GAME PLAN The Strategy of Chest Pain Units in the War Against Heart Disease
- Recreate the CCU learning curve and expand it to include the emergency department (chest pain center) and the community through awareness programs (specifically the EHAC program).
- Prepare the emergency department with a comprehensive and systematic triage system for patients presenting with chest pain, and develop critical pathways to execute quality care that is cost effective and appropriate.
- Develop chest pain providers as champions to the cause using the CQI process.
- Integrate the chest pain center in the emergency department with the coronary care system, and unite the emergency physicians, cardiologists, and critical care nurses in early heart attack care....and thus shift the paradigm of heart attack care away from its being an emergency.

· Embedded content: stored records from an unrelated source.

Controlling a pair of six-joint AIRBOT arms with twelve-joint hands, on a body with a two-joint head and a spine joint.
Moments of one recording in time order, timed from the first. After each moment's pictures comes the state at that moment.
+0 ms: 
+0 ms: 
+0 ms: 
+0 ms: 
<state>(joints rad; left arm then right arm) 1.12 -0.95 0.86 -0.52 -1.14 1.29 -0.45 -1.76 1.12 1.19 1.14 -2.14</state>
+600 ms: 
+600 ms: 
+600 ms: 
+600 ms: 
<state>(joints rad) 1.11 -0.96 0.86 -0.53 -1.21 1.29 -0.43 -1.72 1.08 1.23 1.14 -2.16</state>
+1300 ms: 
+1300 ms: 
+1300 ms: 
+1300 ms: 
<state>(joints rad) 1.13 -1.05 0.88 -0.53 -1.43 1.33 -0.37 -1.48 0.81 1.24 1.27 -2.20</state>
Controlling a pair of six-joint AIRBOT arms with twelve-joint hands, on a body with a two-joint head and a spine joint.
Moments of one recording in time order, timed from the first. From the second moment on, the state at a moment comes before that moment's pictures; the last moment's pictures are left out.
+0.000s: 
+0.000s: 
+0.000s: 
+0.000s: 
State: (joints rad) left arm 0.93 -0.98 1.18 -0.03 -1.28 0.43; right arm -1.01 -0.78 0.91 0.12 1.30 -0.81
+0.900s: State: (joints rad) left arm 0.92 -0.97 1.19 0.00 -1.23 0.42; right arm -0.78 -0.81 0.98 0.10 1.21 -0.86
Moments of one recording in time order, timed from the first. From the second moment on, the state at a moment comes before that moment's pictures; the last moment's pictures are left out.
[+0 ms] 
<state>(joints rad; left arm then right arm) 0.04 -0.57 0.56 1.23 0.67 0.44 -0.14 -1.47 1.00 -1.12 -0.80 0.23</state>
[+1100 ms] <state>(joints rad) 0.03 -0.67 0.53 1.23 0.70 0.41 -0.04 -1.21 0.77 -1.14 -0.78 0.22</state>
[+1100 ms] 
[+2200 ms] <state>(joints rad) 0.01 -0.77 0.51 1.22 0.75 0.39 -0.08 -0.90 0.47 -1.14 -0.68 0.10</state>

- Promote in the community an awareness of early symptom recognition of a heart attack to include hospital outreach rehab programs, community educators, instructors in the workplace, CPR instructors, EMS personnel, etc.
- Understand better the implications and improved benefits available through prodromal symptom recognition of a heart attack from information obtained through focus interviews with patients, cardiologists, and the public.
- Unite the efforts of both the hospital's chest pain center with community awareness programs that will serve as the penetrating vehicle for community action (the community sarcomere).
- Perfect the low probability ischemic disease work up so as to provide the machinery in the emergency department to sort out such patients and thus open the door to an increased number of patients in the community with suspected early ischemic heart disease.
- Promote the science based evidence for optimal treatment of patients with ischemic heart disease utilizing the American Heart Association, ACC Guidelines and AHCPR.
- Utilize hospital television educational television channels to broadcast short videos with the simple EHAC message to patients, families, and visitors on how to make use of this early recognition knowledge.......smoke before the fire.......pro-active rather than reactive.
- Finally, promote and appreciate acute prevention as the earliest form of secondary prevention in that pre-hospital care becomes more important than post-hospital care.
Who then is the preferred heart patient?
We have no problems treating patients with cardiac arrest, pulmonary edema, cardiogenic shock, and even patients crashing with myocardial infarction. But our preferred "customer" is the patient..........
Seen early, when we can prevent death ---------> CPR not needed
Seen early, when we can prevent damage ---------> Heart damage prevented
Seen early, when we can open the vessel ---------> Ischemia prevented
Seen early, where we can use the chest pain center experience as a teaching opportunity to change behavior and improve the patient's lifestyle through primary risk factor prevention . Relate acute presentation to primary risk factor prevention.